The covered fingerboarding park at Pendry Park City was unusually loud Saturday afternoon with the clacking of miniature skateboards hitting the wooden park.
Fingers flicked colorful boards over stairs and along rails of the Blackriver park, almost doubled in size this summer with the addition of a second table.
To celebrate the park’s expansion, Pendry hosted their first contest called Game of State, open for youth and adults of all skill levels to compete for free, with $3,000 worth of Blackriver prizes — like wooden fingerboards, park features, trucks and wheels — available to win.
Over 30 people showed up that evening, five youth competitors and more than 15 adults, the rest family and friends.
Two competitors, Evan Smith and his friend Blade Blanken, also manned their vendor booth, a handmade fingerboarding company named Hard Press.
“(These are) old skateboards that I sanded down, made super thin, pressed them into boards and then blanks, completes,” said Smith, the founder. “I was on and off doing this for the last six years.”
Blanken explained the benefit of using wooden fingerboards instead of more-common plastic Tech Decks.
“The pop is just a little better. They’re designed a little bit more realistic, like actual skateboards,” he said, pointing out some on which he had done custom drawings.
The two had driven up the hill from their homes in Cottonwood Heights to compete and sell some boards.
Others drove farther, like Dallin Gardiner and partner Kiara Williamson from Magna, after hearing about the event through a fingerboarding group called 801 fingerboarding.
Gardiner, a skater, had started fingerboarding after breaking a knee two years ago.
“Ever since then, it’s like, I really want to skate and hit those tricks, but I just — it’s not the same. I’m not trying to do that again,” he said with a laugh. “So this is a nice way to find the middle ground, try that stuff without getting hurt.”



801 fingerboarding organizers Clark Checketts and Ethan Alvey attended, spreading the word on their social platforms. Their group of fingerboarders has grown in the years since they started the first organized fingerboarding group in northern Utah.
Checketts had seen competitions and meetups in other states but nothing near his home in Ogden. So he put out a Facebook post, and three people showed up with their significant others, he said.
And the next one had 10 people.
“It just started growing by word of mouth, social media,” Checketts said.
He met Alvey at one of their meetups, who offered to help run the group with his background in organizing events. Now they host competitions four times a year.
“We try to make them feel really inviting to any skill level. So people can come. It’s free, and we never charge for entry,” said Checketts.
But Saturday afternoon at Pendry wasn’t an 801 fingerboarding event.
“This was especially cool and momentous for us because we’ve been pushing hard ourselves, and it’s been fun, but it’s obviously a lot of work,” said Checketts. “This was the first time that someone else was like, ‘Hey, I want to host an event.’”
Because it wasn’t their event, it was also the first time in a while that Checketts and Alvey could also compete.
Brian Bevacqua, Compass Sports’ recreation manager and host of the competition, announced the matchups and explained the rules. The event’s bracket-style play involved matching tricks: When one player landed a trick, the other had two attempts to land it themselves. In the early rounds, the first to spell out “SK8” would lose, then “SKATE” in later matchups.
Both brackets had a three-way final, and appreciative cheers applauded extra-difficult tricks.

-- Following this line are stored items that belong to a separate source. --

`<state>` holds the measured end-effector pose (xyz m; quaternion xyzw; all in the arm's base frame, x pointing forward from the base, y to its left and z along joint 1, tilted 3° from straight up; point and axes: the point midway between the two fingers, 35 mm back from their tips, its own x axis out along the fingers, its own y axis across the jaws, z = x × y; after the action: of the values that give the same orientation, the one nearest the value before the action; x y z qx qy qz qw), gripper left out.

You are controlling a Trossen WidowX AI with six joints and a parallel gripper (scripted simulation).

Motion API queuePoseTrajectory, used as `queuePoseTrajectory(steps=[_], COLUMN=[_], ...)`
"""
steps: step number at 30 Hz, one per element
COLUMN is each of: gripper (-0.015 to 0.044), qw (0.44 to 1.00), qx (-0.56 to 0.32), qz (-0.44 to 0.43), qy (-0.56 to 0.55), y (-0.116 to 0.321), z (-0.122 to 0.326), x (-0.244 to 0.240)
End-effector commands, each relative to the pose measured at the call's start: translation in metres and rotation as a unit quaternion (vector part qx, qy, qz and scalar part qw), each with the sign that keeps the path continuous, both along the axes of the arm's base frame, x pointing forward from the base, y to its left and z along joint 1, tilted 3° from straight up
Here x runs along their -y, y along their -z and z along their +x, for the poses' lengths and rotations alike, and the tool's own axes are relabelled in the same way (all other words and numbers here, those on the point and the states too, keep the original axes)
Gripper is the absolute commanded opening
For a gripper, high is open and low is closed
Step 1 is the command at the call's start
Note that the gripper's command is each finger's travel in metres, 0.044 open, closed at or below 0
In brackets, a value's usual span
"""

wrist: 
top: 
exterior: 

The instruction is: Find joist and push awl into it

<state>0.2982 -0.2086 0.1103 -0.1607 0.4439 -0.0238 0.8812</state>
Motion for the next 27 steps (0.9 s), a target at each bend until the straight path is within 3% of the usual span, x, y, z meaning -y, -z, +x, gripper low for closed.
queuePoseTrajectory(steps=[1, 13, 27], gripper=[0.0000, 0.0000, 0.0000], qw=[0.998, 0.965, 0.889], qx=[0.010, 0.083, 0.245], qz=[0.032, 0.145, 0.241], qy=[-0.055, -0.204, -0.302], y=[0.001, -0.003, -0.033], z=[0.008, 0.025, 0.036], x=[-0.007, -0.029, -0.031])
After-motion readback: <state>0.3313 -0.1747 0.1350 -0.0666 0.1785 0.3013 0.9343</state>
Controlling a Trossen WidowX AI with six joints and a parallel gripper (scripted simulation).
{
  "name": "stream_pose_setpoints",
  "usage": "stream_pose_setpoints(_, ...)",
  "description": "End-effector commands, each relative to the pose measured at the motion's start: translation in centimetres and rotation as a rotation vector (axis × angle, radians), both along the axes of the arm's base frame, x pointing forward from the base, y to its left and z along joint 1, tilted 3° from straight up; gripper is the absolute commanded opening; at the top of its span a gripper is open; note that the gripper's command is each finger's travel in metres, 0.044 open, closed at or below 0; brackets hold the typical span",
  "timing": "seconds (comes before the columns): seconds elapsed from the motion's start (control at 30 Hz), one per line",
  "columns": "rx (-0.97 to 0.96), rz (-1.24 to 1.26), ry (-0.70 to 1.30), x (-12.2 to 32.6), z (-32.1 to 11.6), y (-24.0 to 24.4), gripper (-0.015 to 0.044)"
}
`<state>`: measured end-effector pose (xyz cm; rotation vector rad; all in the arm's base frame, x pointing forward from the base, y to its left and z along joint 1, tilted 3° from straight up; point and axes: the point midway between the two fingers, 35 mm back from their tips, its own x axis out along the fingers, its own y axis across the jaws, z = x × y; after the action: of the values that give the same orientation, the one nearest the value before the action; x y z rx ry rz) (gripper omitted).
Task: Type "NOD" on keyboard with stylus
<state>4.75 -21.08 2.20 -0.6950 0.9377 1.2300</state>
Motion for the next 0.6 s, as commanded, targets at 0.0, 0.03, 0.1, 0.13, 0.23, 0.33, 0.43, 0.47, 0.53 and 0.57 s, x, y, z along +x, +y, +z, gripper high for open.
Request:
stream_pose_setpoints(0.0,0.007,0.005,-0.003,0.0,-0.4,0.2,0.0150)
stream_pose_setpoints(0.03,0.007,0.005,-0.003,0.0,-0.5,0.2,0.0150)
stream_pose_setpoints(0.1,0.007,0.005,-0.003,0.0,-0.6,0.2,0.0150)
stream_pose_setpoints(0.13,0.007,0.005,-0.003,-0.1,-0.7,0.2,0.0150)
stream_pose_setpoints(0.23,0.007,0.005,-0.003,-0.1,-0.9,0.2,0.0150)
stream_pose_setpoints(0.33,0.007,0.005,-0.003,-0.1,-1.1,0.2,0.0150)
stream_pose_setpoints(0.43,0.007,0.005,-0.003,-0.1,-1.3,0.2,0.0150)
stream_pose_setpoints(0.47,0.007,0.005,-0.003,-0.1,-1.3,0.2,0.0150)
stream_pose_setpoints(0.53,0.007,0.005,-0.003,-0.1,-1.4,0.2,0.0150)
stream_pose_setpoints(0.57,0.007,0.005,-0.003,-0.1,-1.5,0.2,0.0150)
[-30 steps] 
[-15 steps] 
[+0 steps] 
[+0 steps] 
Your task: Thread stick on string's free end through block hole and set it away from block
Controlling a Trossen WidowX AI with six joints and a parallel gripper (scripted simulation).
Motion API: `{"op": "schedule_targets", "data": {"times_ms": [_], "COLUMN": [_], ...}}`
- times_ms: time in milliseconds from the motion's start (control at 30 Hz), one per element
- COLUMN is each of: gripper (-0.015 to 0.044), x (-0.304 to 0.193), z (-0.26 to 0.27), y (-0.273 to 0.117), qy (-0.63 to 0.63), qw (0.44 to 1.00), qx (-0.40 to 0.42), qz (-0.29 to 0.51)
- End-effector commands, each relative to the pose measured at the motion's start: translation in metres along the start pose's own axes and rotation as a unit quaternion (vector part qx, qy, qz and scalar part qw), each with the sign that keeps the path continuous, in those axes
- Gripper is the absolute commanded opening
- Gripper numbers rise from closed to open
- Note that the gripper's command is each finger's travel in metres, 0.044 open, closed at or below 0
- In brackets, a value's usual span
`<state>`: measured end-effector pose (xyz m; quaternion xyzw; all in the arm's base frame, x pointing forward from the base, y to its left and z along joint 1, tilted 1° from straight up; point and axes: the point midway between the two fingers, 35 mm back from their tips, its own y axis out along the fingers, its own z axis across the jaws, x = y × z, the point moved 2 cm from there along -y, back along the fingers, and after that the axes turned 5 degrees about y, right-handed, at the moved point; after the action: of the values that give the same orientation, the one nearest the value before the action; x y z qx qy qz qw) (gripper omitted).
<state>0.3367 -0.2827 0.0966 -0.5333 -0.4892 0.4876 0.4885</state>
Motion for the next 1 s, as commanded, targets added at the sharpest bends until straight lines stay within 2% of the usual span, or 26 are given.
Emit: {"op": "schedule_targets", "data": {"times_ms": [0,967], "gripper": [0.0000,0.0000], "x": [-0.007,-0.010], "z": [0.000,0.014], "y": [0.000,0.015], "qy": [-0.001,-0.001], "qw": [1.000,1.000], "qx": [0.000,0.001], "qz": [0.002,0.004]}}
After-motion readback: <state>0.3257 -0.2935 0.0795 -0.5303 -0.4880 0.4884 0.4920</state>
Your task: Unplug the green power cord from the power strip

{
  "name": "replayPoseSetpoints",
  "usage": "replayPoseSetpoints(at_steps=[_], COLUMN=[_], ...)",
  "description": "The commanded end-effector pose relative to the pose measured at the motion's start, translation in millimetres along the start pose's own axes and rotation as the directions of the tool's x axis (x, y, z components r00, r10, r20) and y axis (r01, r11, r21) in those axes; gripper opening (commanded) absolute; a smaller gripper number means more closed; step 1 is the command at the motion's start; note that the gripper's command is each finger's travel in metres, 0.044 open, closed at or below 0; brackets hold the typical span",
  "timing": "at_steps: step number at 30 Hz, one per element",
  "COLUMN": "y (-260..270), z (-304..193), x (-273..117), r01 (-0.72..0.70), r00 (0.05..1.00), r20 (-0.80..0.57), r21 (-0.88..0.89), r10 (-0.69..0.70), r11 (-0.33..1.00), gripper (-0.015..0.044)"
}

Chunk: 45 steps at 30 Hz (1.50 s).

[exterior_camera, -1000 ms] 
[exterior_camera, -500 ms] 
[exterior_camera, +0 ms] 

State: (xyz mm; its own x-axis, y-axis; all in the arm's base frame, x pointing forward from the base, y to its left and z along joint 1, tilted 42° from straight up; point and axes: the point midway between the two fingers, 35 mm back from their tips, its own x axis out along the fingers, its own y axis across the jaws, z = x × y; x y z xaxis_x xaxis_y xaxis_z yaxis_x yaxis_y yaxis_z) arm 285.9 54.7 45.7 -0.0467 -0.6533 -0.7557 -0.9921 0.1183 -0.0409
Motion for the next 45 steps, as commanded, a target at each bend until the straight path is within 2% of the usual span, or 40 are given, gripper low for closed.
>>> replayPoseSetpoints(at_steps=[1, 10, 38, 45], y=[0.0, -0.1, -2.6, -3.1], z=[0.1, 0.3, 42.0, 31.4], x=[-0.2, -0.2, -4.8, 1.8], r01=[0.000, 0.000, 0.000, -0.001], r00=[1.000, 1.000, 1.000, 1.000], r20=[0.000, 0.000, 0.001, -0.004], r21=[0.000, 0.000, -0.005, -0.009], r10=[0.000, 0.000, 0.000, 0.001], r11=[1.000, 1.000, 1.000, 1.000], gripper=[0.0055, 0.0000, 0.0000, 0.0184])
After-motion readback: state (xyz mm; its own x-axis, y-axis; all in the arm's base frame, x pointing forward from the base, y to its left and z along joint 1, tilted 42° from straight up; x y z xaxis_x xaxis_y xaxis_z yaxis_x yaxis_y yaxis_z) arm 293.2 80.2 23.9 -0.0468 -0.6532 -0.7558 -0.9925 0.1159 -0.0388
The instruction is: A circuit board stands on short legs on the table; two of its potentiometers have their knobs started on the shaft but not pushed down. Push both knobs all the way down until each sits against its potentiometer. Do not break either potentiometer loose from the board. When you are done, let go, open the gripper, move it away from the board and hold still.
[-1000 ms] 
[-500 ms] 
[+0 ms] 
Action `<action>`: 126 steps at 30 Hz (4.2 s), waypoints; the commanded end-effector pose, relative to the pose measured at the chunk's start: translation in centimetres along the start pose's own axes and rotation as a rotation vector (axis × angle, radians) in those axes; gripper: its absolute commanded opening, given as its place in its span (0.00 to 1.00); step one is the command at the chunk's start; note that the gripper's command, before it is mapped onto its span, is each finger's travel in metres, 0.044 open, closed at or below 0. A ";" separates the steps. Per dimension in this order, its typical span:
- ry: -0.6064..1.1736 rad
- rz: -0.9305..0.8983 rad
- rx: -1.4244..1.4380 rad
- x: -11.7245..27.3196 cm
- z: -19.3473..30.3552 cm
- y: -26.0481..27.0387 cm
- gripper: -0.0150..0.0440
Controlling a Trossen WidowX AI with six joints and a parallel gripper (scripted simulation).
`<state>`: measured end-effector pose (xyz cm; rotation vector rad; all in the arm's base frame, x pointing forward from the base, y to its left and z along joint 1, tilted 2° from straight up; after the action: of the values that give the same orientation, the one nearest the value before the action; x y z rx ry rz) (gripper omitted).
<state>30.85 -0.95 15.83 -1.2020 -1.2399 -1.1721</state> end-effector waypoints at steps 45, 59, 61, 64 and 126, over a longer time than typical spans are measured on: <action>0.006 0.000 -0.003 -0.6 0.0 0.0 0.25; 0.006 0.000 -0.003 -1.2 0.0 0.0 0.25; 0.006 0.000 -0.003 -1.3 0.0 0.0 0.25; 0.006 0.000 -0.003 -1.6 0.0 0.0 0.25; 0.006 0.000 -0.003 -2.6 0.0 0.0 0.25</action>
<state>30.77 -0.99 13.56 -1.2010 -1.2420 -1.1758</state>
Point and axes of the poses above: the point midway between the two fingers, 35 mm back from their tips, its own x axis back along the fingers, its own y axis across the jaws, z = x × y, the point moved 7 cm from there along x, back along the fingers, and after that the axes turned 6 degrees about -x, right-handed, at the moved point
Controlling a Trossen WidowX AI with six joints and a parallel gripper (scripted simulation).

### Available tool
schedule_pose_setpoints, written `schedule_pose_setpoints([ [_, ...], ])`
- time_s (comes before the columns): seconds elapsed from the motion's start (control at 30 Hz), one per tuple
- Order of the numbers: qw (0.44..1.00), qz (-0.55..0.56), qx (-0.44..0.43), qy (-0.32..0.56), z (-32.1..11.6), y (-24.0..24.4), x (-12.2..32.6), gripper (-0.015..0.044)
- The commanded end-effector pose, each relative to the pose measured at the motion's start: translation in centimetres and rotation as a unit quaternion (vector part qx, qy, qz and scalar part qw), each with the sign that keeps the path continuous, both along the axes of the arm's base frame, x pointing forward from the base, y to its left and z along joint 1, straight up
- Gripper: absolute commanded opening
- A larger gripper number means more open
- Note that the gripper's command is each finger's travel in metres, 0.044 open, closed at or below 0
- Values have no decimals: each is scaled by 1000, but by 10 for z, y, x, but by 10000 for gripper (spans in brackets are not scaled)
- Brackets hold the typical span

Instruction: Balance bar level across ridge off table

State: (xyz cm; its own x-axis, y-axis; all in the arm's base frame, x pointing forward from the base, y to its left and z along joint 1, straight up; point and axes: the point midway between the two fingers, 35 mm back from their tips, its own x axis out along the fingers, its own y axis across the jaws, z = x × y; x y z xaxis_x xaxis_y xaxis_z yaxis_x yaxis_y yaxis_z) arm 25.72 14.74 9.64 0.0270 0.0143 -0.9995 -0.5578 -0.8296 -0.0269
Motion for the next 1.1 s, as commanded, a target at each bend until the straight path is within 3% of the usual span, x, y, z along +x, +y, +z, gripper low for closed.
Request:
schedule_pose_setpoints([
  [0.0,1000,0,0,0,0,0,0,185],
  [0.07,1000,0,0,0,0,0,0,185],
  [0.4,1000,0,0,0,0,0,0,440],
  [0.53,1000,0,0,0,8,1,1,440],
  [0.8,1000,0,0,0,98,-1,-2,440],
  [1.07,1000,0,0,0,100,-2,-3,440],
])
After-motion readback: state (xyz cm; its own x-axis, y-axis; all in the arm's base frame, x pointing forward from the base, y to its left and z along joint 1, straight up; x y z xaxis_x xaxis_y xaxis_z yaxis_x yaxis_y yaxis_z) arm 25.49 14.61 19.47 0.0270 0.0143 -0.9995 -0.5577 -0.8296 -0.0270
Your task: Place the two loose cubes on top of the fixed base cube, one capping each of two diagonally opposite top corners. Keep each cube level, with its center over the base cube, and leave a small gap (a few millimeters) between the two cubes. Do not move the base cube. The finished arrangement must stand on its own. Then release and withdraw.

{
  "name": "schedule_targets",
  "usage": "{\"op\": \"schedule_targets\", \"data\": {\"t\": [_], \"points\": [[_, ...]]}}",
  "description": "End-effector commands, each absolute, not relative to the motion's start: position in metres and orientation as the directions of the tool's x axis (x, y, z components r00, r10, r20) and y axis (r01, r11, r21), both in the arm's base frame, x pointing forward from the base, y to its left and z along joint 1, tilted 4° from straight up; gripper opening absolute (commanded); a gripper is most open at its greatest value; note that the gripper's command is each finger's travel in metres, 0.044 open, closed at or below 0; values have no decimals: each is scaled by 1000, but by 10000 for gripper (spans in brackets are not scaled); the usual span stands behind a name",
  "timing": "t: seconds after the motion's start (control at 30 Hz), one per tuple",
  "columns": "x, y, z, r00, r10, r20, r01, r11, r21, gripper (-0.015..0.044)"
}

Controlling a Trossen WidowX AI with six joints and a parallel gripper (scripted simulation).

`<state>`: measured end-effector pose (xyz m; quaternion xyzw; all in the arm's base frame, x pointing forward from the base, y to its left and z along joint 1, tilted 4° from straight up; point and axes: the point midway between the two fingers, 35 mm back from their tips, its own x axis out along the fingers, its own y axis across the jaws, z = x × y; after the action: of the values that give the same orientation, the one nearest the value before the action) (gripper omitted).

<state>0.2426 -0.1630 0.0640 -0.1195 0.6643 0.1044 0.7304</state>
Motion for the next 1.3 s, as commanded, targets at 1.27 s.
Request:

While much of the group was connected through 801 fingerboarding, some were locals who had just stumbled on the park.
Twelve-year-old Parkites Ford Walsh and Jackson Olson had e-biked over, only recently discovering the fingerboarding park so close to home. The event was their first competition, and both walked away with a prize.

“One of the things that I’m really big on is the next generation,” said Bevacqua. “I really like when the younger kids are getting in here and working on these tricks and being able to come back.”
After winners were announced, most stayed to keep playing and wait out the late-summer thunderstorm at the covered park.
The Blackriver fingerboarding park at Pendry Park City, located outside of Compass Sports at 2417 W High Mountain Road, is open to the public. Learn more about 801 fingerboarding and their upcoming events on Instagram @801fingerboarding.
“It feels like it’s really starting to catch on. People are noticing how cool it is,” Alvey said.